It’s a common occurrence for utilities and contractors: A piece of heavy equipment is needed, but it’s not immediately available in the fleet, so the project manager rents what’s required. But that may not always be the right strategy – especially when the rental is done outside the fleet manager’s purview.
“I have seen cases where equipment was rented for lengths up to 27 months and turned back in to the rental store,” said Daniel Fitzpatrick, fleet manager for NorthWestern Energy, which provides electricity and natural gas to more than 700,000 customers in Montana, South Dakota and Nebraska. “When this happens, you lose any rental credit and the equipment.”

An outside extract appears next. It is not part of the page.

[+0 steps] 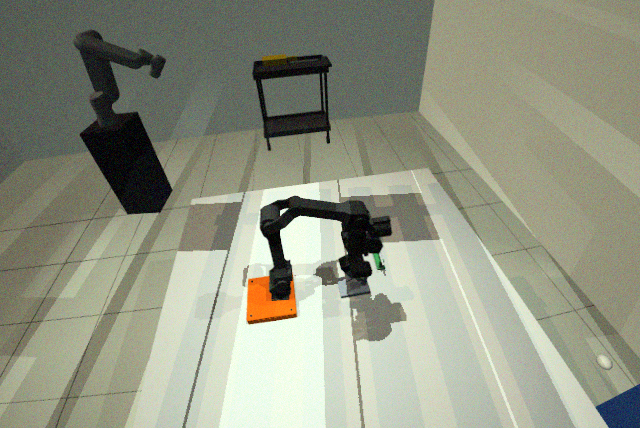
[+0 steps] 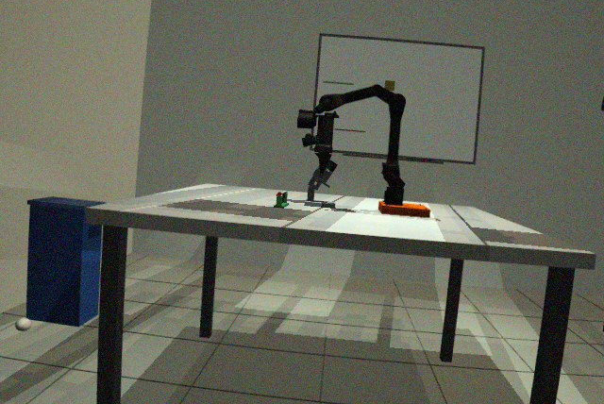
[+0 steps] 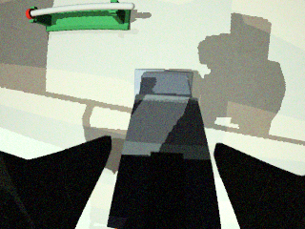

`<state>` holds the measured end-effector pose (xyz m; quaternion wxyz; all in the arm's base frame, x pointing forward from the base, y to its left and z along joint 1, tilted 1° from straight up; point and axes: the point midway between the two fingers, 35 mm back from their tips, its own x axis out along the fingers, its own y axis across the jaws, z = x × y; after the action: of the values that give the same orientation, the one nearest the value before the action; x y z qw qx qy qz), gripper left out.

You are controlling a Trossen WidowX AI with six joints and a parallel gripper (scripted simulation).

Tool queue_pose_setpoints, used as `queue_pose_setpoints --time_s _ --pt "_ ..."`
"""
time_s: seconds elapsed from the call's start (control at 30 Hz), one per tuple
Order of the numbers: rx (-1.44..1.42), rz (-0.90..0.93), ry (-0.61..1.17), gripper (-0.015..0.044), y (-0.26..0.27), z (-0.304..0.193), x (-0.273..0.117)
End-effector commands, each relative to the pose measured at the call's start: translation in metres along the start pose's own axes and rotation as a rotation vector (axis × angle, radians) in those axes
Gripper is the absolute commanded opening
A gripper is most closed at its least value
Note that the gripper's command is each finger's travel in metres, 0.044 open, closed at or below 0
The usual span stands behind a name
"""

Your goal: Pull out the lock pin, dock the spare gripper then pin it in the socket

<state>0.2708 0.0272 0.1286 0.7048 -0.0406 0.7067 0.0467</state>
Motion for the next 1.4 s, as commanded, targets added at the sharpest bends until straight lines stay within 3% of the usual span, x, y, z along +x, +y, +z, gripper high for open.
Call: queue_pose_setpoints --time_s 0.0,1.37 --pt "0.0 -0.001 -0.001 0.044 0.0 0.0 0.0" --pt "0.007 0.001 0.069 0.044 0.0 -0.053 -0.061"
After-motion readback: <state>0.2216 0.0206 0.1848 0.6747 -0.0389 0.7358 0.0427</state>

Paul Lauria, president of fleet management consulting firm Mercury Associates (http://mercury-assoc.com/), has seen it too. “One of the problems we see, particularly in utility companies, is they allow business units to rent equipment to fill a temporary need,” he said. “Two years later, the rental unit is still in the fleet and no one has been paying attention. It would have been cheaper to purchase and then dispose of it.”
Granted, haggling over a purchase or evaluating the merits of rental versus ownership may not make sense when thousands of customers are without service. So, while there likely are no hard and fast rules that utilities can develop to address this issue, following some broad principles can help.
“It makes financial sense to own your equipment,” Fitzpatrick said. He tries to purchase any rental equipment at a reduced price when the rental ends, or when money has become available. “Where a buyout is not an option, focus on the interest rate and controlling costs in the short term.”